• [Task prompt]:
Can you pull out each line of the data below that includes the word "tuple"?

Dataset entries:
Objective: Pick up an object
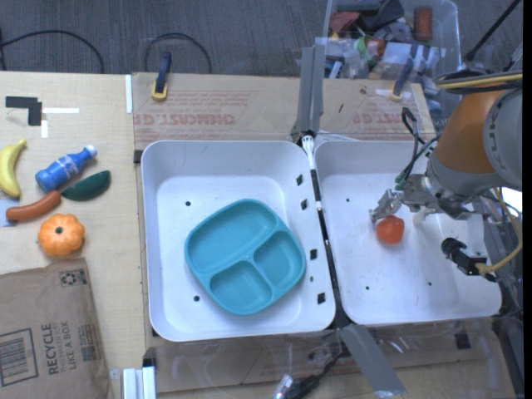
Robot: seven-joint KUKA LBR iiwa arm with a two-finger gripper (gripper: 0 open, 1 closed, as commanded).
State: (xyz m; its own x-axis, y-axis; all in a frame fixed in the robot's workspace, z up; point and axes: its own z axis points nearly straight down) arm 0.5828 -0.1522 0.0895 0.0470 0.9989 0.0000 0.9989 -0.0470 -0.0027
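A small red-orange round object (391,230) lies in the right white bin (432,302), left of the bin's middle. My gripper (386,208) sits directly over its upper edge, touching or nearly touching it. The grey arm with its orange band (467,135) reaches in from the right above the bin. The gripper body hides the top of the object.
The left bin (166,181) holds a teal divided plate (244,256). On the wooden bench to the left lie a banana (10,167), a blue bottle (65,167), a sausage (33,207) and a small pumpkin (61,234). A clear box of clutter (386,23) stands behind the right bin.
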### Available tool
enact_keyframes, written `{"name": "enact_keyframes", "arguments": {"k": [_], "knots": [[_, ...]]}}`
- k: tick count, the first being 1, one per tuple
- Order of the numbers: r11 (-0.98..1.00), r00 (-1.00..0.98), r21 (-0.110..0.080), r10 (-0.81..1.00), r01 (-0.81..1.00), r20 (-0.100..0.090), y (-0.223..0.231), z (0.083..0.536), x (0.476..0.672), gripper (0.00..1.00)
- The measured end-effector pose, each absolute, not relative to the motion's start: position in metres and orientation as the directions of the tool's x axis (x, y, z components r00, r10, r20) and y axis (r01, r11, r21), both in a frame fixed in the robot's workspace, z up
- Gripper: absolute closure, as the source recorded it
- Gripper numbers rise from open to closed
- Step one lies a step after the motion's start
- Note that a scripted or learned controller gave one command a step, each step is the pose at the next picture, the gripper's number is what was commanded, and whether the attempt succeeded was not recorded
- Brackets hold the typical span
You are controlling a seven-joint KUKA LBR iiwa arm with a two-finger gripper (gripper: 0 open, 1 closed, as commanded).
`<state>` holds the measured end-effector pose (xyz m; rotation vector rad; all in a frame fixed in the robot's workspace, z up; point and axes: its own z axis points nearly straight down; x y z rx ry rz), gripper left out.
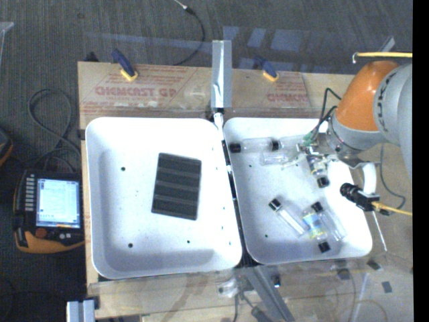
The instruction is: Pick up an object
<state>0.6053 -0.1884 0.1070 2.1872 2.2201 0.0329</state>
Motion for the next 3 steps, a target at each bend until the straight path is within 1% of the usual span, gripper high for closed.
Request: {"name": "enact_keyframes", "arguments": {"k": [1,2,3], "knots": [[0.042,-0.041,-0.004,0.999,0.999,0.008,-0.178,0.106,0.634,0.0],[0.062,-0.061,-0.04,0.998,0.997,0.019,-0.19,0.107,0.666,0.0],[0.067,-0.066,-0.045,0.998,0.997,0.009,-0.195,0.115,0.664,1.0]]}}
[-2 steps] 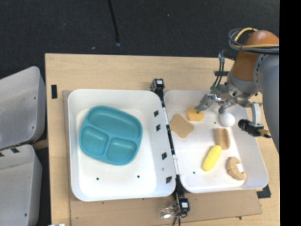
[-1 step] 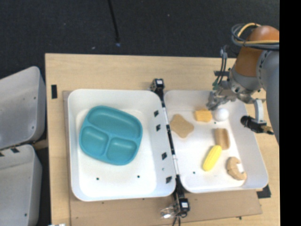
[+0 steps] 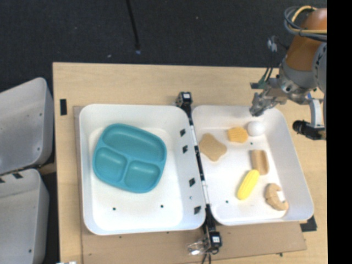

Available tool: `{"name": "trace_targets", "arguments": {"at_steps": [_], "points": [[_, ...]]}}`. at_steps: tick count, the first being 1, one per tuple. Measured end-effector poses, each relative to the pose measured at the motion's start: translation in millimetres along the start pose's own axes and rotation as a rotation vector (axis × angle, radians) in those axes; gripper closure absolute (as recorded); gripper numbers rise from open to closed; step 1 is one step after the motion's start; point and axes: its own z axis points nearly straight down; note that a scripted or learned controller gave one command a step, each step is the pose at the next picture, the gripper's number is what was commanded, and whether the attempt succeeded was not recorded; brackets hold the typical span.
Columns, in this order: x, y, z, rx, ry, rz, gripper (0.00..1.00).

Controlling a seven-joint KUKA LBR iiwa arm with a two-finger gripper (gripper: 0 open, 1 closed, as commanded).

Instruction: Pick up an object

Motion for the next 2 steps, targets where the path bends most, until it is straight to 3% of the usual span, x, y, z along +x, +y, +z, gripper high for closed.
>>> {"name": "trace_targets", "arguments": {"at_steps": [1, 2], "points": [[-1.4, 1.6, -55.2, 0.000, 0.000, -0.002, 1.00], [-2.3, 1.6, -25.3, 0.008, 0.000, -0.003, 1.00]]}}
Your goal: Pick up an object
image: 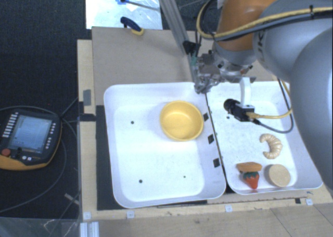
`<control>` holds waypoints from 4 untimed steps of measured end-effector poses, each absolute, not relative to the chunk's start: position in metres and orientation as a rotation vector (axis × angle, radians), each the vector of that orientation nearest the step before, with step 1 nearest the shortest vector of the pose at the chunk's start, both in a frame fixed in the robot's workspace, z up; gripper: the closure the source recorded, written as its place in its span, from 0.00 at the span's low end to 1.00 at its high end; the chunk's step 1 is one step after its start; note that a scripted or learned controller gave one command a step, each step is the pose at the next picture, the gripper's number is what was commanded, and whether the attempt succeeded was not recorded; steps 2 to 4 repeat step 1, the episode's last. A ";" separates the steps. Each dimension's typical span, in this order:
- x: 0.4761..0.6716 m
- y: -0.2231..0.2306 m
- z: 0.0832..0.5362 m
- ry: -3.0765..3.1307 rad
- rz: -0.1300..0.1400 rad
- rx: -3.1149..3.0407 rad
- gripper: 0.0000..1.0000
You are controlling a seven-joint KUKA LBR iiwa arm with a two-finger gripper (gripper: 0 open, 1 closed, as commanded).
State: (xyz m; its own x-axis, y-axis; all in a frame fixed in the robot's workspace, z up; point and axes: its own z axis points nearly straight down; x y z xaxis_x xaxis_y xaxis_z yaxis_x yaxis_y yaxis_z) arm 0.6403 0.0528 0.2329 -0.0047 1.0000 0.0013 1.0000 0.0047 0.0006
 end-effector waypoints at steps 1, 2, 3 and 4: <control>0.634 0.095 0.230 -2.226 -0.002 -2.216 1.00; 0.634 0.095 0.230 -2.226 -0.002 -2.216 1.00; 0.634 0.095 0.230 -2.226 -0.002 -2.216 1.00; 0.634 0.095 0.230 -2.226 -0.002 -2.216 1.00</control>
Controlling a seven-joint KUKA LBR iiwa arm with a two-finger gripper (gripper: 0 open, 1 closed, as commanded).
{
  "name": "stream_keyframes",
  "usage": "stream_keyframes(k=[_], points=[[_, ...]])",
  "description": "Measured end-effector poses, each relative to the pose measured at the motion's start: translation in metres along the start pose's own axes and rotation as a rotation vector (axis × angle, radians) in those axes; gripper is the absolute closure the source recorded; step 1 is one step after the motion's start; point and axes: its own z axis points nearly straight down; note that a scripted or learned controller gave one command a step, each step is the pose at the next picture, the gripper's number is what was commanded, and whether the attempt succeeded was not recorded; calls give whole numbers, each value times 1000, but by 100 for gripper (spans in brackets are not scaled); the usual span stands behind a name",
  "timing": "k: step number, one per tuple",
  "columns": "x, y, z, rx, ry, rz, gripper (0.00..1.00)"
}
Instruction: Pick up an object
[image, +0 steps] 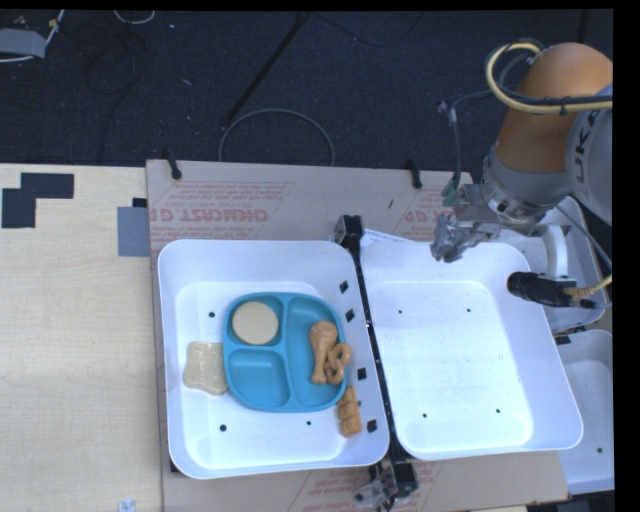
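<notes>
In the left bin (190, 270) lies a blue divided plate (270, 385). A round tan disc (254, 322) rests in its upper left compartment, and a tan pretzel-shaped piece (328, 352) lies in its right compartment. A pale bread-like slice (205, 367) sits on the bin floor just left of the plate. A small orange-brown piece (348, 412) lies by the plate's lower right corner. My gripper (450, 243) hangs over the back edge of the right bin (470, 370), far from all these things, with nothing seen between its fingers.
A black divider (365, 340) runs between the two bins. Cardboard (260, 205) lies under the bins, with a light wooden bench top (70, 340) to the left. The arm's orange-banded wrist (550, 100) looms at the upper right.
</notes>
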Motion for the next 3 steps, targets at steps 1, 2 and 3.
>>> stream_keyframes(k=[1,2,3], points=[[56,-1,15,1,0,0,100],[103,3,25,1,-1,1,100],[162,-8,28,1,0,-1,100]])
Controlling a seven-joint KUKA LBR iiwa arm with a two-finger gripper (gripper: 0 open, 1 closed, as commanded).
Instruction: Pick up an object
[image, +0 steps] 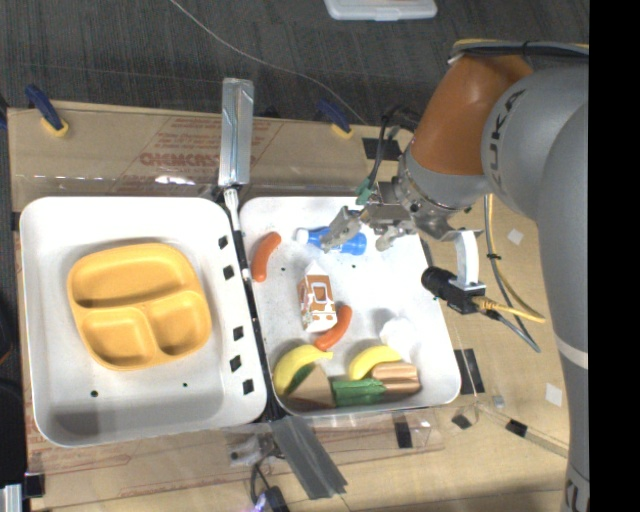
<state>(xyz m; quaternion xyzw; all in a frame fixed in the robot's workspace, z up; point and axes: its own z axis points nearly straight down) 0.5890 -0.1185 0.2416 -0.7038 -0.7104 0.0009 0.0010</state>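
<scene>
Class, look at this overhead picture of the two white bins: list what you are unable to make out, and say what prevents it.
1. Gripper: camera view; whether its fingers grasp the small blue plastic object is too small and cluttered to tell.
2. Brown block: partly covered by the yellow toy banana and the green block.
3. Flat white plastic item: cut off by the top edge.
4. Grey arm: cut off at the right.

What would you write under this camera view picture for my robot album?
Robot gripper hovers at a blue toy in the right bin of toy food, while a yellow divided tray sits in the left bin.
</scene>
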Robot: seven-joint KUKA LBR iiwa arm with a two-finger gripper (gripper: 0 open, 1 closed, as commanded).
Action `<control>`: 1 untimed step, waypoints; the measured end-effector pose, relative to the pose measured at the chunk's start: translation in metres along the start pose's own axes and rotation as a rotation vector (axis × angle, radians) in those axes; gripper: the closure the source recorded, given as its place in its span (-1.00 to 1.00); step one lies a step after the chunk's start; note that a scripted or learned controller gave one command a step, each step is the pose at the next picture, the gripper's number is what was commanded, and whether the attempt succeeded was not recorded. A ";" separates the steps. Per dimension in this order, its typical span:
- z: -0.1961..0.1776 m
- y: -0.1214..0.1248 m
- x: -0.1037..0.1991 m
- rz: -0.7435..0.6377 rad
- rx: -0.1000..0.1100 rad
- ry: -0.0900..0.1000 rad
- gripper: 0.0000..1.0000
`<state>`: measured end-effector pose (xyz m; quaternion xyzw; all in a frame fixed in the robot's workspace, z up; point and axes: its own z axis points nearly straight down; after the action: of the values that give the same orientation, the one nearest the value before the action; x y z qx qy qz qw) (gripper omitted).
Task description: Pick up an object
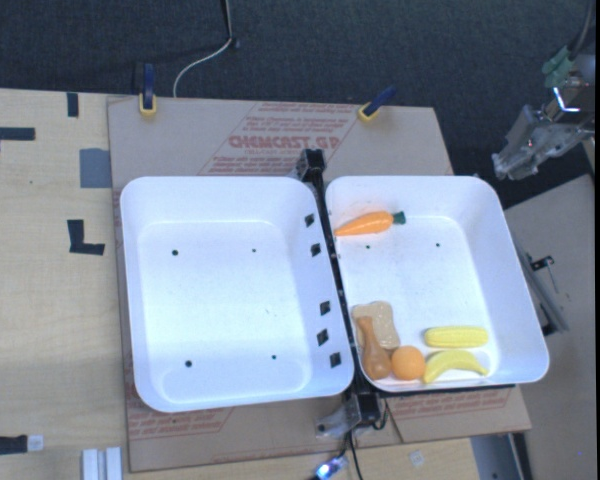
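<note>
Lying in the right bin (500,268) on the table (40,268) are the candidates: a toy carrot (364,224) near the far-left corner, alone, and a cluster at the near edge of a bread slice (377,322), a brown piece (373,356), an orange (408,364), a corn cob (456,337) and a banana (455,366). All look like light, rigid, smooth plastic, likely slippery. The carrot, well apart from its neighbours, seems best grasped across its thick middle. The claw (528,153) hangs outside the bin's far-right corner; whether it is apart or together cannot be told.
</note>
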<state>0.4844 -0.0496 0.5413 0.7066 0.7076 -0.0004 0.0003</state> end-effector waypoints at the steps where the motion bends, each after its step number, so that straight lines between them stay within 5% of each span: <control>1: 0.007 0.006 0.083 -0.008 0.002 0.002 1.00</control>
<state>0.4907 0.0330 0.5339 0.7037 0.7105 -0.0005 -0.0013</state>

• [Result for this exercise]:
- k: tick count, the first being 1, one per tuple
Available tool: `{"name": "trace_targets", "arguments": {"at_steps": [_], "points": [[_, ...]]}}`. at_steps: tick count, the first being 1, one per tuple. Measured end-effector poses, each relative to the pose measured at the motion's start: translation in millimetres along the start pose's own axes and rotation as a rotation vector (axis × angle, radians) in those axes; gripper closure absolute (as recorded); gripper numbers rise from open to closed; step 1 is one step after the motion's start; point and axes: its own z axis points nearly straight down; note that a scripted or learned controller gave one command a step, each step is the pose at the next picture, the gripper's number is what was commanded, and whether the attempt succeeded was not recorded; brackets hold the typical span.
  "timing": "k: step number, one per tuple",

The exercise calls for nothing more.